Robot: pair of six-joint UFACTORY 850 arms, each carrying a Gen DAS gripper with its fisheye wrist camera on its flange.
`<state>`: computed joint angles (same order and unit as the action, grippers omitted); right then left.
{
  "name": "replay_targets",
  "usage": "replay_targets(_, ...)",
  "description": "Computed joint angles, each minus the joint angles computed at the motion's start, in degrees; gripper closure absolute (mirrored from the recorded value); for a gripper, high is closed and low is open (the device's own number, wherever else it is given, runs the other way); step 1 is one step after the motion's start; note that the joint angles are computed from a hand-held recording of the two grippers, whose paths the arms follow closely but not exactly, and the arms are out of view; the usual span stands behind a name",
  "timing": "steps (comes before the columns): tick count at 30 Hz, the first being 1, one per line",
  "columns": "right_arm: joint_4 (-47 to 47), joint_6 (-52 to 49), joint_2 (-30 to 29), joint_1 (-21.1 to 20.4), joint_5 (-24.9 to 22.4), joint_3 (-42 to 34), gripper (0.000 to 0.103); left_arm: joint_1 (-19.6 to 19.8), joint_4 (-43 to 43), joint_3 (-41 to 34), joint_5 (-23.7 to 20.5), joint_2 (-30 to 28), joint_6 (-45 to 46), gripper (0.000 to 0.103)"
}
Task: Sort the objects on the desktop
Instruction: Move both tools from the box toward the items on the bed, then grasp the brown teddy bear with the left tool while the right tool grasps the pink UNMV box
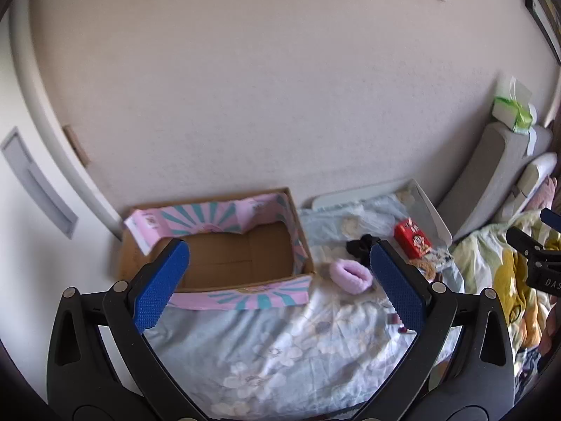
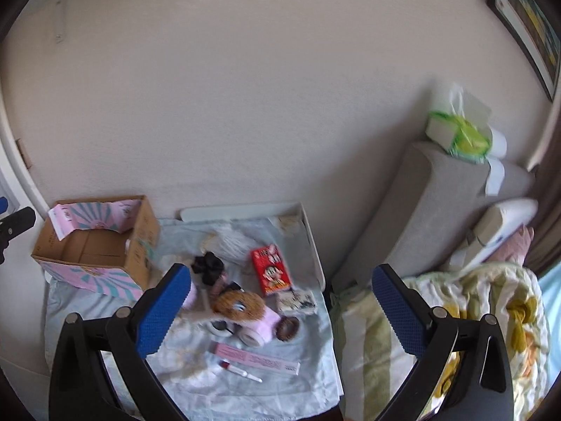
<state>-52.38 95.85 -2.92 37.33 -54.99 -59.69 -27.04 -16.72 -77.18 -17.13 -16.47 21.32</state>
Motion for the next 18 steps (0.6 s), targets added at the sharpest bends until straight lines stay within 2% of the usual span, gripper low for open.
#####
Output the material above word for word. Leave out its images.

**ANSWER TO THE EXERCISE:**
Robot: pair of six-joint UFACTORY 850 arms, each carrying a Gen DAS gripper with its fisheye wrist camera on its flange.
`<state>`: computed joint angles (same order and unit as the action, grippers omitted); right then left.
{
  "name": "replay_targets",
  "usage": "replay_targets(_, ...)",
  "description": "Computed joint angles, each minus the joint angles computed at the motion's start, in degrees; gripper closure absolute (mirrored from the recorded value); for a gripper, high is closed and low is open (the device's own number, wherever else it is given, runs the other way); step 1 is one step after the motion's start; note that the joint angles are computed from a hand-held recording of the two grippers, whose paths the arms follow closely but not exactly, and the arms are out of view; the usual span stands behind a name",
  "timing": "steps (comes before the columns): tick count at 30 Hz, the first being 1, one per line",
  "columns": "right_arm: joint_4 (-47 to 47), joint_6 (-52 to 49), joint_2 (-30 to 29), joint_1 (-21.1 to 20.4), joint_5 (-24.9 to 22.4), joint_3 (-42 to 34), gripper (0.000 to 0.103); left_arm: joint_1 (-19.6 to 19.8), joint_4 (-43 to 43), joint_3 (-41 to 34), joint_5 (-23.7 to 20.5), joint_2 (-30 to 28), joint_6 (-45 to 46), gripper (0.000 to 0.103)"
}
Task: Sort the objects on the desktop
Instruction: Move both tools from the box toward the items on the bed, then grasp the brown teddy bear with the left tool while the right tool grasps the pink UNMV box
<state>-52.38 95.85 -2.92 37.33 -54.99 -59.69 -27.04 -16.72 -77.18 -17.13 -16.47 21.32</state>
Motion for the next 18 steps (0.6 s), targets added at the sharpest bends until straight lines stay within 2% of the usual span, gripper low for open.

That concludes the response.